*** Opening Supplied material ***
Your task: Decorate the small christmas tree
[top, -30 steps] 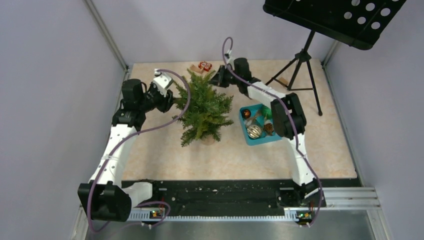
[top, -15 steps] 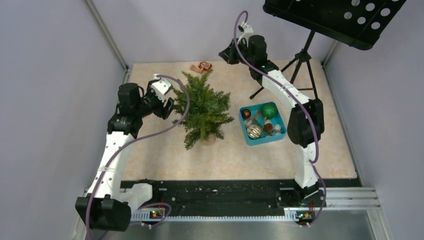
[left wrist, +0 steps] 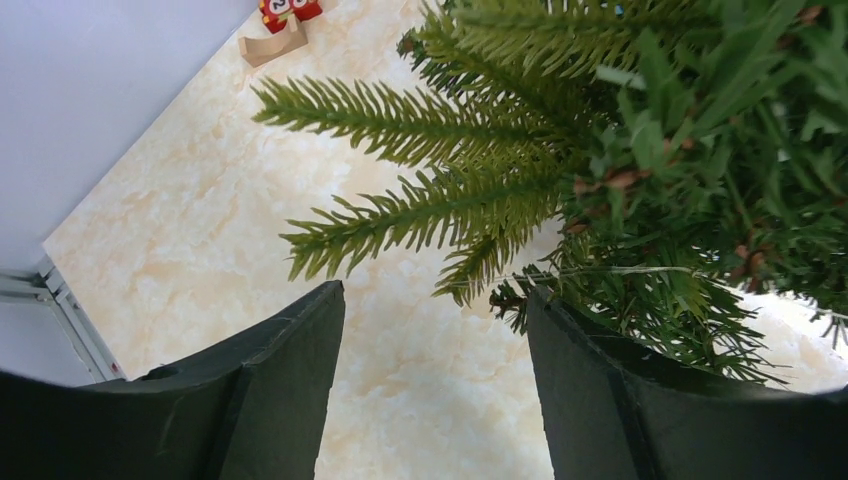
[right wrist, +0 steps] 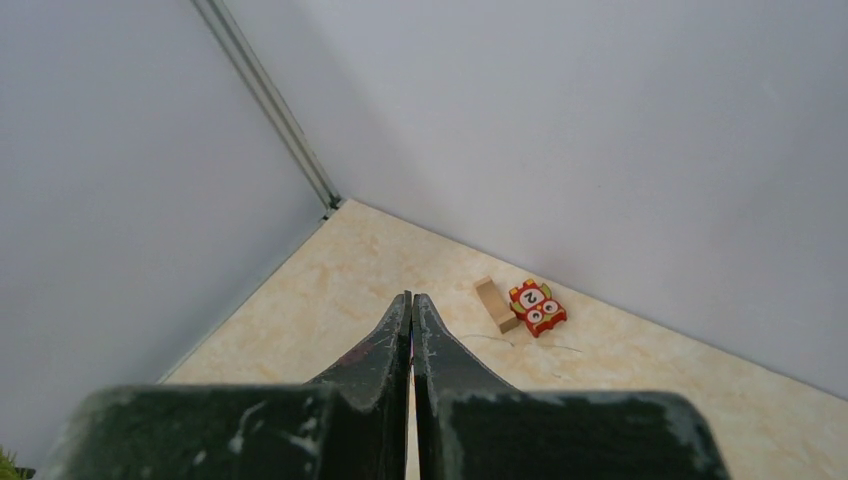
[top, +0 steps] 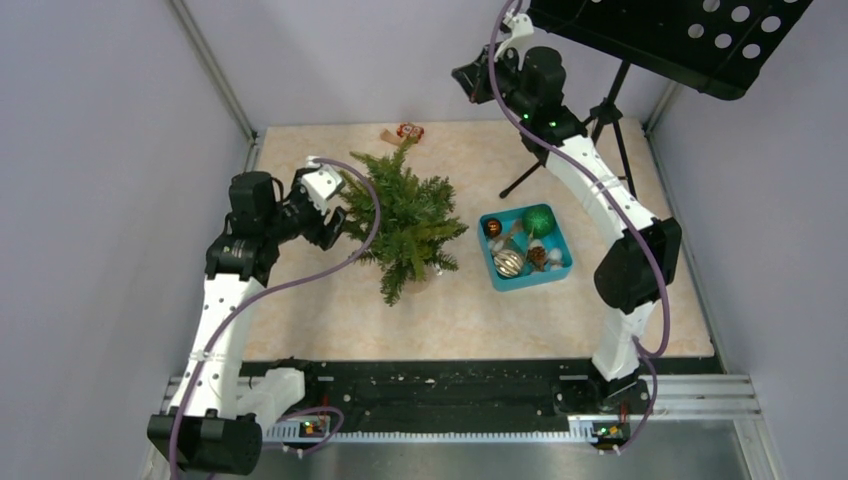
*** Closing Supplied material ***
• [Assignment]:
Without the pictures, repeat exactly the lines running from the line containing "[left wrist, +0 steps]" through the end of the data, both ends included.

• [Answer space]:
[left wrist, +0 steps] 
[right wrist, +0 steps] 
[top, +0 steps] 

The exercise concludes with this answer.